Un disagio che «una volta consumato il grasso di riserva, arriva vicino alla carne, comincia a mordere in profondità nella società». Ma in assenza di un conflitto sociale strutturato nei sindacati e nei partiti, «la protesta esplode in maniera disordinata». È accaduto negli ultimi anni nelle banlieue parigine o nelle periferie londinesi. «Dove c’è un serbatoio di disagio non vengono più usati i classici canali del conflitto sociale». Lo strumento di organizzazione restano Internet e i social network, che «consentono non di strutturare meccanismi di rappresentanza, ma semplicemente un riconoscimento reciproco che, insieme alla cassa di risonanza dei media, contribuisce ad aggregare le persone».
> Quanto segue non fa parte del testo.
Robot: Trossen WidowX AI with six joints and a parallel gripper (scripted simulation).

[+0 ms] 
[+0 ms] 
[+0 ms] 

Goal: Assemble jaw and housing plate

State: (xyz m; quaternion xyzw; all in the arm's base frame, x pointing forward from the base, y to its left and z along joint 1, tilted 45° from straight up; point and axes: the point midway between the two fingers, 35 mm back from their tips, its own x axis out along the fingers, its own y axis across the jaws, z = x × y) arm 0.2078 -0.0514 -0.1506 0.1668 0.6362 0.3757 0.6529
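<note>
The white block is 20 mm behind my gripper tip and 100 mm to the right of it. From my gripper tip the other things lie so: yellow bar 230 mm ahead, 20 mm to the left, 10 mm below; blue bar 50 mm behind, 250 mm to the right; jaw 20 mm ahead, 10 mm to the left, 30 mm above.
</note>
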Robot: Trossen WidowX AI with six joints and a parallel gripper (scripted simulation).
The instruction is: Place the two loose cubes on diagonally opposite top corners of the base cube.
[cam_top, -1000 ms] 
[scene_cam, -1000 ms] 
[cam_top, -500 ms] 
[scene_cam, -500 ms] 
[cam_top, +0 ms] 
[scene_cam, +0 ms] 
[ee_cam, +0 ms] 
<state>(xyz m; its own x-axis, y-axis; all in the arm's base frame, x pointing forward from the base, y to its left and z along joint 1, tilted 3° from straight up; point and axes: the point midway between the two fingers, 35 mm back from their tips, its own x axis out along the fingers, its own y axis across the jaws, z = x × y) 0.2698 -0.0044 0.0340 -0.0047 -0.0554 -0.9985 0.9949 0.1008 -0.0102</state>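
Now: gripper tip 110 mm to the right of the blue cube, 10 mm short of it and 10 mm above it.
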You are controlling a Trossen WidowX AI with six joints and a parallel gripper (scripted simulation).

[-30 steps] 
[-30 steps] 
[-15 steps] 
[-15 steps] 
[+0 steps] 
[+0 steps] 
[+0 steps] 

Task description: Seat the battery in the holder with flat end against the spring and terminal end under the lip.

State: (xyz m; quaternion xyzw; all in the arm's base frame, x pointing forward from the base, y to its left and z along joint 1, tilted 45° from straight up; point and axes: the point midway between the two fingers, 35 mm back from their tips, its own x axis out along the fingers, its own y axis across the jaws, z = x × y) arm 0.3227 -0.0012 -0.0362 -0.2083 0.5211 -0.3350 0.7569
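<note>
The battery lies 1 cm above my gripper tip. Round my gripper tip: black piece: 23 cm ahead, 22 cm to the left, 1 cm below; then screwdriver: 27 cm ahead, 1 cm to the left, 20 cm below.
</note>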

Non c’è la macchina dei partiti a guidarle, né l’organizzazione dello sciopero delle sigle sindacali. Basta un messaggio su Facebook e a parlare poi è la pancia. E proprio per questo «può anche nascere la violenza, come sta accadendo in alcuni casi», conclude Magatti. «È importante che chi si confronta con queste manifestazioni, che siano i cittadini o i poliziotti, mantenga sempre i nervi saldi».